About this exercise>
Every line in the data below has to be repeated exactly; no picture belongs in the result.

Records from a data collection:
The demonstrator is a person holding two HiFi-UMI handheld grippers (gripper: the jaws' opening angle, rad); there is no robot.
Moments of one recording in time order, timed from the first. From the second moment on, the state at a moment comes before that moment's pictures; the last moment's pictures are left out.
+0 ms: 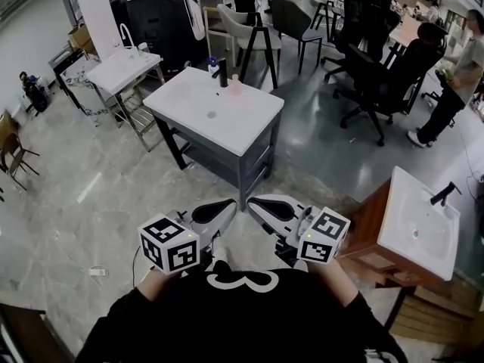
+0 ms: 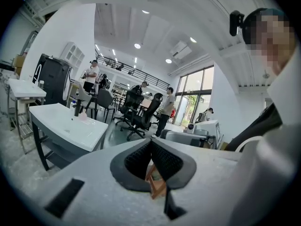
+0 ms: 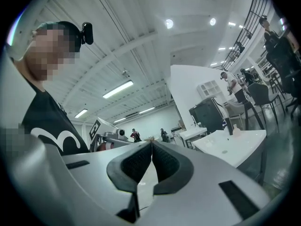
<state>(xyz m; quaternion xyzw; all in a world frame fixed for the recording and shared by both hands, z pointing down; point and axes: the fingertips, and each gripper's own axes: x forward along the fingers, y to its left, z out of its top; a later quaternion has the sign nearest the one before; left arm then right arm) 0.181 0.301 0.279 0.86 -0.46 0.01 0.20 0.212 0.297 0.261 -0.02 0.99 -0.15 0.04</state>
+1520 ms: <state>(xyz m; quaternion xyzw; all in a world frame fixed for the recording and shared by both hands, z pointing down) -0.069 0.104 0.338 0.86 -0.44 0.00 0.25 -0.039 0.091 0.331 -0.04 0.98 -0.21 -0.02</state>
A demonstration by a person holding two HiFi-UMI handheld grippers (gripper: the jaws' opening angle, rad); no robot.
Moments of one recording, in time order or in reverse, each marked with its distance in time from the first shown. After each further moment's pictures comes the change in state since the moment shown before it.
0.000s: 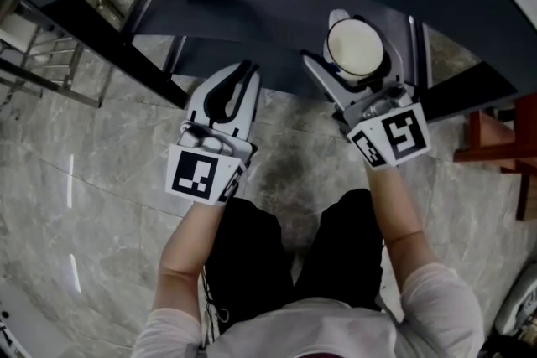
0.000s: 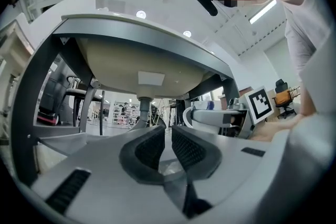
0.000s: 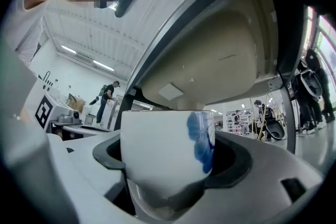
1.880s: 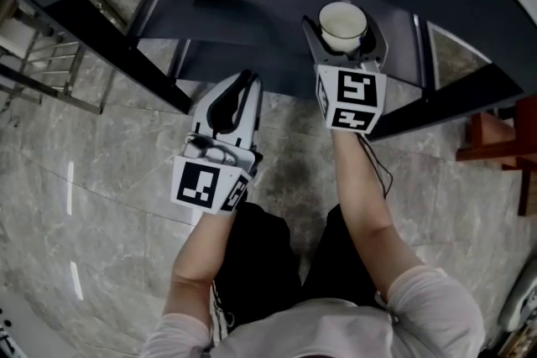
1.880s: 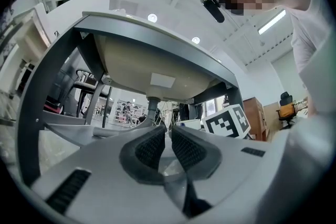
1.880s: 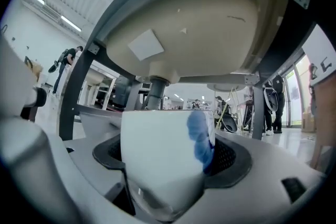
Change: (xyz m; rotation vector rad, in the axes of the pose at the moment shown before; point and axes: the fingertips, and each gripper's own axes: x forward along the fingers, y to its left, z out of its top) left arm -0.017 0.016 -0.002 -0.092 -0.056 0.027; right arm 0.045 -0.055 -0.062 -0.125 0.233 -0.470
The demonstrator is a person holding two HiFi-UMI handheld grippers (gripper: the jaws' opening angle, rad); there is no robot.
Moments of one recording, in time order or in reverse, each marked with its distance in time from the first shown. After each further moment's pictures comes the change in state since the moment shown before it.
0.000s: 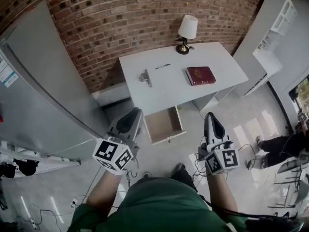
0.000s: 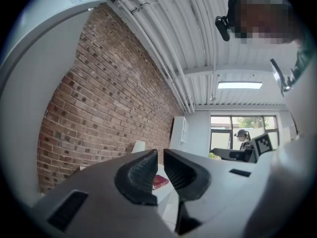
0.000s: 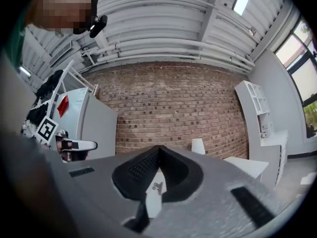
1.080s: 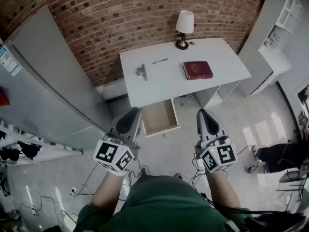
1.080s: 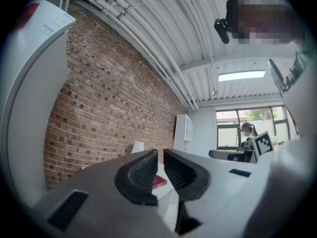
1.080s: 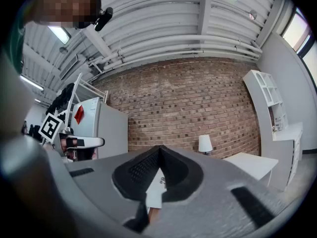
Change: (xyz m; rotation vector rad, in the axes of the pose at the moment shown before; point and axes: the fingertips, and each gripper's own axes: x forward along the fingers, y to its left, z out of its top) left arm 0.026 -0.126 -0.006 0.069 0.012 0.121; right arm -0.051 -0.071 0.006 0.026 0.021 0.184
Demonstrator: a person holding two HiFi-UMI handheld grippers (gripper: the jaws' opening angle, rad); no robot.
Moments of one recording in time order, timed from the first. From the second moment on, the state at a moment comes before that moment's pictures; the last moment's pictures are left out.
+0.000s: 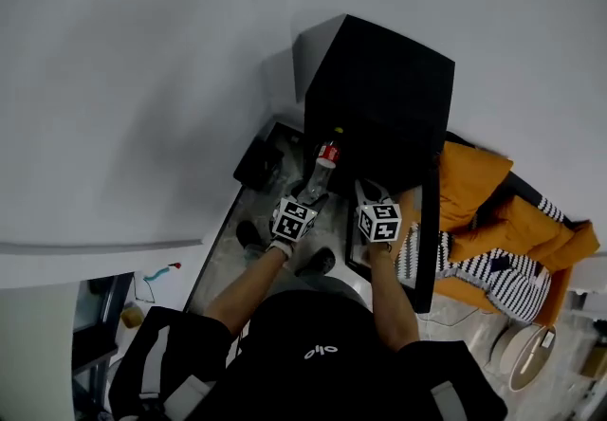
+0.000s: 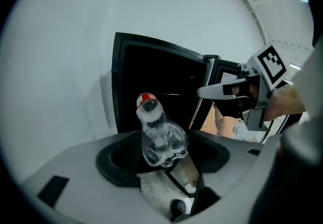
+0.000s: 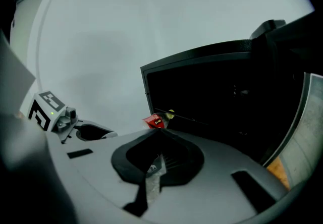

The answer>
The demonstrator is a person holding two HiFi-UMI handheld grippers (gripper: the jaws' opening angle, rad); there is no robot.
Moments of one recording in time order, timed from the first. From the second moment on, the state at a moment comes before that moment's pictures; the last moment's pictures are left out.
+0 ms: 
+0 ms: 
+0 ms: 
<state>(xyz m; quaternion xyzw; all in a world frame fixed for the recording and shared by both hands, z pointing down; point and axes: the fingertips, and each gripper's own axes: x forward along the fingers, y to its left, z out of its top; a later quaternion has the sign nearest the one before; left arm then right arm) 0.181 0.301 0.279 0.86 -0.46 0.01 0.20 0.212 0.297 0.261 -0.02 0.99 -0.15 0.04</state>
+1520 ms: <state>(xyz m; quaternion xyzw; all in a world frame fixed for the recording and shared by both hands, z pointing down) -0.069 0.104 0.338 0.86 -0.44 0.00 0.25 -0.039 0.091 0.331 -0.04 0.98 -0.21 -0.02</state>
A demonstration by a person holding two HiFi-UMI handheld grippers (gripper: the jaws' opening angle, rad); no robot.
Moments of one recording, in time order or in reverse, each marked with its distance in time from the first shown. After each further moment's pictures comes the change in state since the moment shown before it.
0.000s: 
0.000s: 
0.000s: 
1.880s: 
1.880s: 
1.880s: 
Change: (xyz m; rotation vector rad, in the axes of the pose at the moment shown before; point and axes: the fingertips, and each gripper's own axes: x forward along the fingers, y to its left, z out of its top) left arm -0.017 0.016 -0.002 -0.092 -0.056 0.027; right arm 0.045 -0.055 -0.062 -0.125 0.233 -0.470
The demonstrator is a person holding two HiFi-UMI handheld grippers (gripper: the jaws' opening angle, rad); there is no robot.
Moments of one recording, in time order or in reverse, each marked with its distance in time from the first shown. After each further moment's pictures comes the change in state since the moment shown before it.
0.000s: 
0.000s: 
0.000s: 
1.080s: 
1.080s: 
1.080s: 
Change: (xyz m; rotation vector rad, in the axes of the pose at the moment shown before; point and axes: the fingertips, and each gripper's own axes: x forward along the fingers, y to its left, z out of its top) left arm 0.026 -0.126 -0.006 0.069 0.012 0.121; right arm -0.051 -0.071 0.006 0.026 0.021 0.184
Demonstrator: a person holding two HiFi-UMI handheld grippers (gripper: the jaws' opening angle, rad); no robot.
Moments of one recording in time order, timed from the first. From the second moment on, the state at a moment comes before that moment's pictures; the last moment's pictures are left out.
+0.000s: 
+0.000s: 
+0.000s: 

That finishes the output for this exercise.